What to produce >> Among the entries below, which lines run from the line with "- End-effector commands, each" through the line with "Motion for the"? Retype those, both ends included, exactly and without pictures.
────────────────────────────────────────
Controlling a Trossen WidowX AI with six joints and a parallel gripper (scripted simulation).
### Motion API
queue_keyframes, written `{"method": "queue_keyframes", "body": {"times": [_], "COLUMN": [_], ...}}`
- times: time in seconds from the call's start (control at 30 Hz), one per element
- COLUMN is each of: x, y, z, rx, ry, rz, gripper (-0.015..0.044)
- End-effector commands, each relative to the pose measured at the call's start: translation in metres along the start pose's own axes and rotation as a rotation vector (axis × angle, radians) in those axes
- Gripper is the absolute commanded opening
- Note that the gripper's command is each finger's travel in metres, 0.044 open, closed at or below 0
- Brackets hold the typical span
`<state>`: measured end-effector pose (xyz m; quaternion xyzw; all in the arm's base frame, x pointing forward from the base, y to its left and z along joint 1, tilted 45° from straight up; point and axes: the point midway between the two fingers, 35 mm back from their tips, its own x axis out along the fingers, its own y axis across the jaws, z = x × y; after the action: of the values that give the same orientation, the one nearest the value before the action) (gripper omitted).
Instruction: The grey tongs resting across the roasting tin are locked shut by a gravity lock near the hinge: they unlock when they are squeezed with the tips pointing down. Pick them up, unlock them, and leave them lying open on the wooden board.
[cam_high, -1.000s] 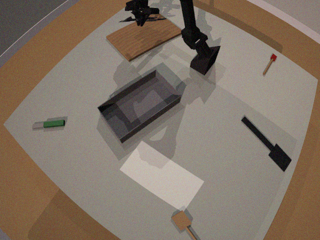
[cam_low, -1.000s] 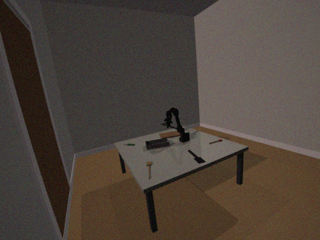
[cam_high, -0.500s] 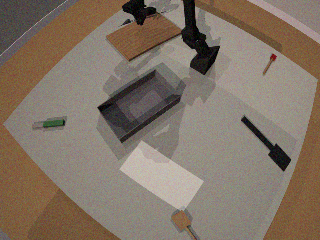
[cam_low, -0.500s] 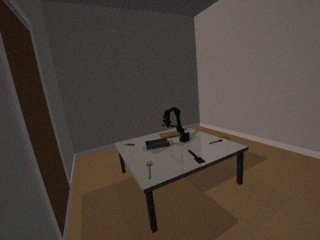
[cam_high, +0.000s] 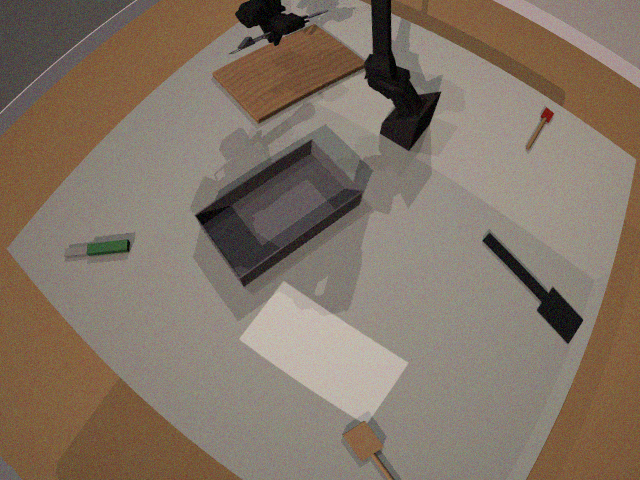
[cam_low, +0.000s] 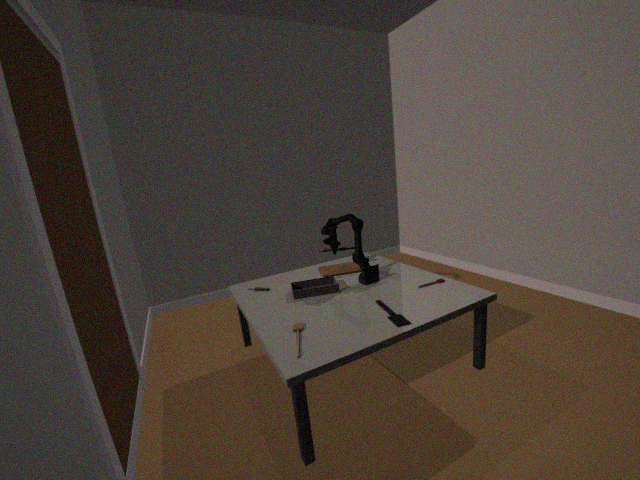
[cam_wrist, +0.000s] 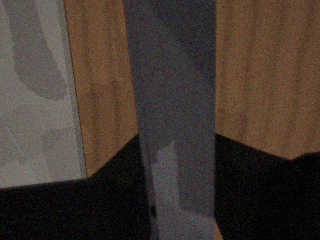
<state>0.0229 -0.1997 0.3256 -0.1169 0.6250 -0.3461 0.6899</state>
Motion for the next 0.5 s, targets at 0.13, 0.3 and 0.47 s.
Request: {"method": "queue_keyframes", "body": {"times": [0.13, 0.3, 0.47], "x": [-0.0144, -0.0167, -0.0167], "y": [-0.0149, -0.0172, -0.0172], "z": [0.006, 0.0071, 0.0071], "rx": [0.057, 0.068, 0.068], "ry": [0.035, 0.04, 0.04], "rz": [-0.128, -0.15, -0.15], "gripper": [-0.015, -0.015, -0.015]}}
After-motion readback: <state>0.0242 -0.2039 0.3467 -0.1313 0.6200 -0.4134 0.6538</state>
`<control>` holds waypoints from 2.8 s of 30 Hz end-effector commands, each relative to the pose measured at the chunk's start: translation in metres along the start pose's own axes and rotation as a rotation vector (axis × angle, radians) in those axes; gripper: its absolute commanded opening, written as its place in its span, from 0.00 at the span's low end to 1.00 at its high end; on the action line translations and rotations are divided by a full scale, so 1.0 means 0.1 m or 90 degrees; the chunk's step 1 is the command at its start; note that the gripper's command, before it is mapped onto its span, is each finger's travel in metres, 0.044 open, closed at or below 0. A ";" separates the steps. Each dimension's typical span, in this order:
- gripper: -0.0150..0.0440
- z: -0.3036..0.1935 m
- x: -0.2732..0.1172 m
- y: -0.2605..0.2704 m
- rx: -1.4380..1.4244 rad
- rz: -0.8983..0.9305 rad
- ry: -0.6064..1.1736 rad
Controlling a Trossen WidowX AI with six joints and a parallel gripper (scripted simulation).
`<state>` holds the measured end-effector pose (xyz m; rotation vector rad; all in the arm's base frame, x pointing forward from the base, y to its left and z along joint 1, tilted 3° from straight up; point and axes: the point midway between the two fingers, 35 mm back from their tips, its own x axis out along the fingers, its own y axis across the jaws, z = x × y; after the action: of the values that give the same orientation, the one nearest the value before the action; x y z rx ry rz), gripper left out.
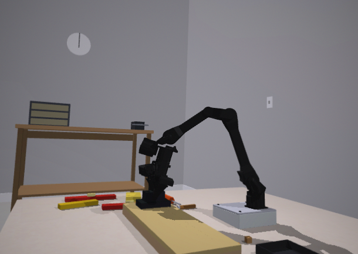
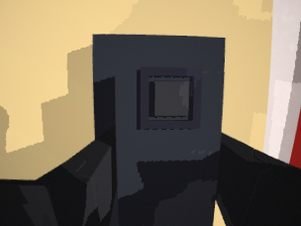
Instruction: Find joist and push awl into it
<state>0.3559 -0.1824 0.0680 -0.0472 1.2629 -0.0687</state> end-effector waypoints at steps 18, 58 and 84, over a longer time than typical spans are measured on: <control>0.25 0.00 0.00 0.45 0.003 0.008 0.000; 0.25 0.00 0.00 1.26 0.005 0.012 0.000; 0.25 0.01 -0.02 1.79 0.005 0.015 0.000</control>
<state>0.3605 -0.0120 0.0575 -0.0306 1.2616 -0.0644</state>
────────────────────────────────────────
Solved problem >>
- End-effector commands, each relative to the pose measured at the call's start: translation in metres along the start pose's own axes and rotation as a rotation vector (axis × angle, radians) in those axes
- Gripper is the absolute commanded opening
- Note that the gripper's command is each finger's travel in metres, 0.044 open, closed at or below 0
- Brackets hold the typical span
`<state>`: measured end-effector pose (xyz m; quaternion xyzw; all in the arm's base frame, x pointing forward from the base, y to its left and z along joint 1, tilted 45° from straight up; point and axes: the point midway between the two fingers, 35 mm back from their tips, its own x axis out along the fingers, its own y axis across the jaws, z = x × y; after the action: of the values that give the same orientation, the one nearest the value before the action) (gripper omitted).
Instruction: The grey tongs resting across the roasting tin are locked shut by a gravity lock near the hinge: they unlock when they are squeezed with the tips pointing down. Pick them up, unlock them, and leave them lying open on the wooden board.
[cam_high, -1.000s] 
[cam_low, -1.000s] 
[cam_high, -0.500s] 
[cam_low, -0.500s] 
[cam_high, +0.000s] 
[cam_low, +0.000s] 
[cam_wrist, +0.000s] 
<state>0.0229 -0.1997 0.3256 -0.1169 0.6250 -0.3461 0.6899</state>
Motion for the next 0.5 s, targets at 0.13, 0.3 and 0.47 s.

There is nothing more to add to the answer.